Keep every line of the data below that has the string "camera" and present those lines.

──────── RAW DATA ────────

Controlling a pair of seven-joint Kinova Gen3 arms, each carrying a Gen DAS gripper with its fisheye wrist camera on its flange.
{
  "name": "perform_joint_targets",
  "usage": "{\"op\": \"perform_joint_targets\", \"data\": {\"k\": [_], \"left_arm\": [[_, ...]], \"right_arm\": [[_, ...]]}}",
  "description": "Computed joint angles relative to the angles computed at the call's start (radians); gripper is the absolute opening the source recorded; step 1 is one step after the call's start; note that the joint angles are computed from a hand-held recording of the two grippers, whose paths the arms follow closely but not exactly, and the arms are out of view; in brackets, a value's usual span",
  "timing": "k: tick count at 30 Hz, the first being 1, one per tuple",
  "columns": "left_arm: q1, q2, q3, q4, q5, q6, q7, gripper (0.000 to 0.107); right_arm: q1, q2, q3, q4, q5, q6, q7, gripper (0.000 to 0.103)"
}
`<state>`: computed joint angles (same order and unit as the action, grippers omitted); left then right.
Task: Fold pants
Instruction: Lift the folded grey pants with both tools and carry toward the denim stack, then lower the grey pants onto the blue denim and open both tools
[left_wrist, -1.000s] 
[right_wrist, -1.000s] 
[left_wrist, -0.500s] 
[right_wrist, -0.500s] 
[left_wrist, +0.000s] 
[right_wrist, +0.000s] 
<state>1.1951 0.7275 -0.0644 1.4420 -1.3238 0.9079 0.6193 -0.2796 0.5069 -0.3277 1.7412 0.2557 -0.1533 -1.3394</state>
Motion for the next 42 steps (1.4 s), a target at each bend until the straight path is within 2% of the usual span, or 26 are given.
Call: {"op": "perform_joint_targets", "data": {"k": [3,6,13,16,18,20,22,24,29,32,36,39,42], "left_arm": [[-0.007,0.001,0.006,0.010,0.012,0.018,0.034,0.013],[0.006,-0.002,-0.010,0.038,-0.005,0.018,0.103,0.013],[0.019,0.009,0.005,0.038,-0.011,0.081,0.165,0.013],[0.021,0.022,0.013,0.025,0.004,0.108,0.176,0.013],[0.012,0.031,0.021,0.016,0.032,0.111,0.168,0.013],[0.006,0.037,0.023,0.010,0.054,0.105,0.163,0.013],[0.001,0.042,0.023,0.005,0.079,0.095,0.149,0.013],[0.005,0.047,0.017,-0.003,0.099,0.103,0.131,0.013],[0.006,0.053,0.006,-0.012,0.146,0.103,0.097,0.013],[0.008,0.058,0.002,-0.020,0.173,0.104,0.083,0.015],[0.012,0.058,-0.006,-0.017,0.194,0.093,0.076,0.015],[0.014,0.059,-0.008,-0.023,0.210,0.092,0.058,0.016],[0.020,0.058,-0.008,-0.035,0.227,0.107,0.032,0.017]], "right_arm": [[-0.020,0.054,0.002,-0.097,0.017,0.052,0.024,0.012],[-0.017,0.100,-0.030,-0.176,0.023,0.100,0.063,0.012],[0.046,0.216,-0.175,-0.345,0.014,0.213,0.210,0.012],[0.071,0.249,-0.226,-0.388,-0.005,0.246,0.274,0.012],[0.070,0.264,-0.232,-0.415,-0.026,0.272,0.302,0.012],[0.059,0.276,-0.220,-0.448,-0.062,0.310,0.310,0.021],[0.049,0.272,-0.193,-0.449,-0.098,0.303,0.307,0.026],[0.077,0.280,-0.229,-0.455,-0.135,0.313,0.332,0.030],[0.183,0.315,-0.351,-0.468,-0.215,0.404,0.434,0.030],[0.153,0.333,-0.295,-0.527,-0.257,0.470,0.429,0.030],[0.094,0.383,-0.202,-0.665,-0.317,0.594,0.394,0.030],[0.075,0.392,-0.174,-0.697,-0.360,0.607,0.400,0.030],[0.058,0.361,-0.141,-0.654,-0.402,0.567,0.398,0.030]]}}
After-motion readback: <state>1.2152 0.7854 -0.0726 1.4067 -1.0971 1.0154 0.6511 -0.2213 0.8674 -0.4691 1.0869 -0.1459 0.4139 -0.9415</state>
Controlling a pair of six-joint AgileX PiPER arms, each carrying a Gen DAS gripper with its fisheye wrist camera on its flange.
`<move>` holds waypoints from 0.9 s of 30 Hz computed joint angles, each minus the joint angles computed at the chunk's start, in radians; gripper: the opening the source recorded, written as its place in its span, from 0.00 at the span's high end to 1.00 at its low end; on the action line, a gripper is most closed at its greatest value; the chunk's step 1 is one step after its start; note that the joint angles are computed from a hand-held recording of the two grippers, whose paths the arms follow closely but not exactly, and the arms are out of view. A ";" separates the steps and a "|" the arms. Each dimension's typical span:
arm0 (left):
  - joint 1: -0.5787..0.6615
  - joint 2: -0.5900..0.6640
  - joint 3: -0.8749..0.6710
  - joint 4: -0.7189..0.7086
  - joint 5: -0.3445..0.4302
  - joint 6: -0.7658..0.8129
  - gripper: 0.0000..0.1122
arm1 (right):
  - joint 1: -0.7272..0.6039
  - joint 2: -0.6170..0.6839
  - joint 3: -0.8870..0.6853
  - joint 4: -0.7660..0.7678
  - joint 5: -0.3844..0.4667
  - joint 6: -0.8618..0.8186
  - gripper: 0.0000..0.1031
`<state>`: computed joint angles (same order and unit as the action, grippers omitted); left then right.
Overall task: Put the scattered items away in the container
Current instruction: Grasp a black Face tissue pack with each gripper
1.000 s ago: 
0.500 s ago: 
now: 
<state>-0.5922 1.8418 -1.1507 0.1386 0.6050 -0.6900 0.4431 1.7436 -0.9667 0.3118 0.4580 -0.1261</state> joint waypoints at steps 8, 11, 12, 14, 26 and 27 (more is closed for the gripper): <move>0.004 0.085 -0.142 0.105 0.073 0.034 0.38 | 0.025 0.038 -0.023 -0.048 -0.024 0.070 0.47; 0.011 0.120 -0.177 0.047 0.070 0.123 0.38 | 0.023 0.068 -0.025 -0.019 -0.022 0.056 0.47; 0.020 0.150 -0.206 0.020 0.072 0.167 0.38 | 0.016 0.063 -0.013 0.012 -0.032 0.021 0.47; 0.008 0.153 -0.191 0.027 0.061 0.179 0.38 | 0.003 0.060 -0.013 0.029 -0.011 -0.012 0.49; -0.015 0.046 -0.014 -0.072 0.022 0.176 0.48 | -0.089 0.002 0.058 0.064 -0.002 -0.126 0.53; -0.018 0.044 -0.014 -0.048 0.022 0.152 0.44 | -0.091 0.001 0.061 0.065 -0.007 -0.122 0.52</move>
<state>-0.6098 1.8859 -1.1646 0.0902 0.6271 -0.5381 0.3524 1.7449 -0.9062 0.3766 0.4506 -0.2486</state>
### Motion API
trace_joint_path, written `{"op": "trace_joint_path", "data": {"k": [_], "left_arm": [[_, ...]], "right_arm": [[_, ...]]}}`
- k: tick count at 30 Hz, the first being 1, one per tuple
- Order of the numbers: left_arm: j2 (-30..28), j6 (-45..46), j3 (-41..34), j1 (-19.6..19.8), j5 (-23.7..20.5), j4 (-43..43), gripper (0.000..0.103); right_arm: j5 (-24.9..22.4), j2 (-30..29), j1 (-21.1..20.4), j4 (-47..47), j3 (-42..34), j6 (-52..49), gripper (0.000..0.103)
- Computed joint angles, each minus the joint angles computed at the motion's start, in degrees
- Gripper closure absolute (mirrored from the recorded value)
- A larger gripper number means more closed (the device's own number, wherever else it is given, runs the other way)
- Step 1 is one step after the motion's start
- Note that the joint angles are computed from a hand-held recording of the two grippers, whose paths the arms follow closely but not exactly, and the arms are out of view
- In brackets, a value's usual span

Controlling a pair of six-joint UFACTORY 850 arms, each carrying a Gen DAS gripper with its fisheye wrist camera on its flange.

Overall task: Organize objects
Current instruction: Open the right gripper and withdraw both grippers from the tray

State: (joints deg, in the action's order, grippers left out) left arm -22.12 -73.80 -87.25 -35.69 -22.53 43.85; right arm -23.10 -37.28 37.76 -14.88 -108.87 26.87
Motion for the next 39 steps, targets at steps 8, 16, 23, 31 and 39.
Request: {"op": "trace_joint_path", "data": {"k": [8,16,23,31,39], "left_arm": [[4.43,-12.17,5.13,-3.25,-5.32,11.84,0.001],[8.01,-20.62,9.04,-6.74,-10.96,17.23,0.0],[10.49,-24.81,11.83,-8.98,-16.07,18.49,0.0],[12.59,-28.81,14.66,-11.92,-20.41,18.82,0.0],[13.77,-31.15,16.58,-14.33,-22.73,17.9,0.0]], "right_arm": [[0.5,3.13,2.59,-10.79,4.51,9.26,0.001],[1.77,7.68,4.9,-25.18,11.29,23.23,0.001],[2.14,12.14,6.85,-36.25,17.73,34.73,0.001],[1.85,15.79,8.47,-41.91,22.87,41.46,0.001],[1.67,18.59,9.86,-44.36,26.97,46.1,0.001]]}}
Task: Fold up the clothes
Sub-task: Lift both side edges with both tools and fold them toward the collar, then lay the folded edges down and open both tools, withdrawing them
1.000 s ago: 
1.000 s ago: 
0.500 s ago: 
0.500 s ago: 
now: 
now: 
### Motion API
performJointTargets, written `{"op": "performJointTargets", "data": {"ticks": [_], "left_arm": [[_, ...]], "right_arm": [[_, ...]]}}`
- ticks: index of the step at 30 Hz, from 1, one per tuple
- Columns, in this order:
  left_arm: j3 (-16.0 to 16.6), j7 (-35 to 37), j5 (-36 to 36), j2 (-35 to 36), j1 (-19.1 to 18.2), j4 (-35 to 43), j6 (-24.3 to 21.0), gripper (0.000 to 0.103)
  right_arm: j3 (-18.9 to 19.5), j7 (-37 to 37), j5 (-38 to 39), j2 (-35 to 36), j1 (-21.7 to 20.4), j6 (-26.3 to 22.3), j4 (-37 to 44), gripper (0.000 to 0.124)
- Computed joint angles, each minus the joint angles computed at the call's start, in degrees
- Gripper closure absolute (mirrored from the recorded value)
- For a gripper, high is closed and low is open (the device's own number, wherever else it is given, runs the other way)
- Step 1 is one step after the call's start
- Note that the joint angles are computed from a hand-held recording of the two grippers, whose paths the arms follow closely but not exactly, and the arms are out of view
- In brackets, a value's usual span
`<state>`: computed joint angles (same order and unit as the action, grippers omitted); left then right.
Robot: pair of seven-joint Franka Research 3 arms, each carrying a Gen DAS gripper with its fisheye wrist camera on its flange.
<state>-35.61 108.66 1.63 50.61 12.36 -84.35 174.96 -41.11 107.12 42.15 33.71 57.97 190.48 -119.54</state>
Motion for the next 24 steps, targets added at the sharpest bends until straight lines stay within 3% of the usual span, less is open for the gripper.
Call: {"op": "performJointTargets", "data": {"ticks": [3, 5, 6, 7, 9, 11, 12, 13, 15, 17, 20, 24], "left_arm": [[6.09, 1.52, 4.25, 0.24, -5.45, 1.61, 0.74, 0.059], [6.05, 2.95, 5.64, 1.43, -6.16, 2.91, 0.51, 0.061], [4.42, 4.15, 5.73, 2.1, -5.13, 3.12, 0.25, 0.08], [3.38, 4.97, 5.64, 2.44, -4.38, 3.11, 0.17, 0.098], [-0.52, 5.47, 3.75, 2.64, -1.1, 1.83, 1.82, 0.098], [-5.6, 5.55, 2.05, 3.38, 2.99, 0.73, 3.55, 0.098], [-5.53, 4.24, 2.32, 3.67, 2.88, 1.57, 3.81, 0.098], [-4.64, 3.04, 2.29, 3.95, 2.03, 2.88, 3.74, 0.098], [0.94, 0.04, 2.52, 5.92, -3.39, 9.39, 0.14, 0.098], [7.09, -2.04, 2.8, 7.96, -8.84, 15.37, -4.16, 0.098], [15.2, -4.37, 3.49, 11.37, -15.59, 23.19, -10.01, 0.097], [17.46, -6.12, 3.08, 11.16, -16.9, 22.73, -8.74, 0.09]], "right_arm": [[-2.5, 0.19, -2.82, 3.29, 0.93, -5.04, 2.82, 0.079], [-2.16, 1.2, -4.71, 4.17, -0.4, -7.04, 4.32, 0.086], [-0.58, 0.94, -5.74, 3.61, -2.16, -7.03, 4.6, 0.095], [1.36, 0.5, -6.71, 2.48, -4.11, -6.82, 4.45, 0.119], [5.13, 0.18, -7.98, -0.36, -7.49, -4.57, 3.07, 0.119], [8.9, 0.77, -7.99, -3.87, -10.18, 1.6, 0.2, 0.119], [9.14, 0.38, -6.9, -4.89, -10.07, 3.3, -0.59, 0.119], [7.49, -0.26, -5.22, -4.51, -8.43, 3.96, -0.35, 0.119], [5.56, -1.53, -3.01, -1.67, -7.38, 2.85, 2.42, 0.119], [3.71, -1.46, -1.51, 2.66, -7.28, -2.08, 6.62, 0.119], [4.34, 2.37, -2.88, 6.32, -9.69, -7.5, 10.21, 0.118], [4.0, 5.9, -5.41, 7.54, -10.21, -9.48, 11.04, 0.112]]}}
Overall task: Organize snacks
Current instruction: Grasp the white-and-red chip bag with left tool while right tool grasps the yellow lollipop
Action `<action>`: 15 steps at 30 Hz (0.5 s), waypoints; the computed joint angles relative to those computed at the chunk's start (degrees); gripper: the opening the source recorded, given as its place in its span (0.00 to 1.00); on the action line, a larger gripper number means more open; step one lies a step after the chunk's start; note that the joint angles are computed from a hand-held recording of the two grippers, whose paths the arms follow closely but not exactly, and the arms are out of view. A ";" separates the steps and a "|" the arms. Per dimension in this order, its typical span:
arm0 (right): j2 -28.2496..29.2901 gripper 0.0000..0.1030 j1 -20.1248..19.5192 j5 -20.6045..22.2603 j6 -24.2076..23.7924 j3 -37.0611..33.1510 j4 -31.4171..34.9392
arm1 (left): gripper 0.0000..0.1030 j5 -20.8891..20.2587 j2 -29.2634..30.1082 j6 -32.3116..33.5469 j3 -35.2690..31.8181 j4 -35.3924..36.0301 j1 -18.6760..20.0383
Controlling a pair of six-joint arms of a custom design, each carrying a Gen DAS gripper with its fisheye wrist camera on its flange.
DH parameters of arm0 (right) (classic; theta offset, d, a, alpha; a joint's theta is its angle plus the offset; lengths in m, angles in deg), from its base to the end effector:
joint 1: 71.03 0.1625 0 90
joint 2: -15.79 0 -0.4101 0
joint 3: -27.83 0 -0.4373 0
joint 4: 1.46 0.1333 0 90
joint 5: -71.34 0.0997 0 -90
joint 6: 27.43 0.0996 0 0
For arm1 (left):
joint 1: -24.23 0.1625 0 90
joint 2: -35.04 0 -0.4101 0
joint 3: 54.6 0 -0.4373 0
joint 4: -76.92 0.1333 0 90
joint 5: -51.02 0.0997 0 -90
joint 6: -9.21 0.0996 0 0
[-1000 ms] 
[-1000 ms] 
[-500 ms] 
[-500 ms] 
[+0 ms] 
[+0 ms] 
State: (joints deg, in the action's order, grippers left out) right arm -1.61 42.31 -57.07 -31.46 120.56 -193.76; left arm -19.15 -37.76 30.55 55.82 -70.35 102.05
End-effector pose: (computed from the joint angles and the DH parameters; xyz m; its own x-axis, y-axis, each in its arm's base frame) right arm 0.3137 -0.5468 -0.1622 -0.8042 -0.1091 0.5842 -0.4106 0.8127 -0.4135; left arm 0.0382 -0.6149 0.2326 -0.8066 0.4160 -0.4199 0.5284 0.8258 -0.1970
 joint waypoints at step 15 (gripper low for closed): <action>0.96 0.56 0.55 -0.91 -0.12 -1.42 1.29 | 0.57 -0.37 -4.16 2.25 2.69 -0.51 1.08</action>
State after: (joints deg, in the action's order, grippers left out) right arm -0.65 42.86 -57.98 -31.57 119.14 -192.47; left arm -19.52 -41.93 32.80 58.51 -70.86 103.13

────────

REPLY TO THE TASK
Controlling a pair of seven-joint Kinova Gen3 arms, each carrying a Gen DAS gripper with its fisheye wrist camera on its flange.
Controlling a pair of six-joint AgileX PiPER arms, each carrying a Gen DAS gripper with its fisheye wrist camera on its flange.
Controlling a pair of six-joint UFACTORY 850 arms, each carrying a Gen DAS gripper with its fisheye wrist camera on its flange.
Robot: pair of seven-joint Franka Research 3 arms, each carrying a Gen DAS gripper with its fisheye wrist camera on its flange.
Controlling a pair of six-joint arms of a custom design, each carrying a Gen DAS gripper with its fisheye wrist camera on its flange.

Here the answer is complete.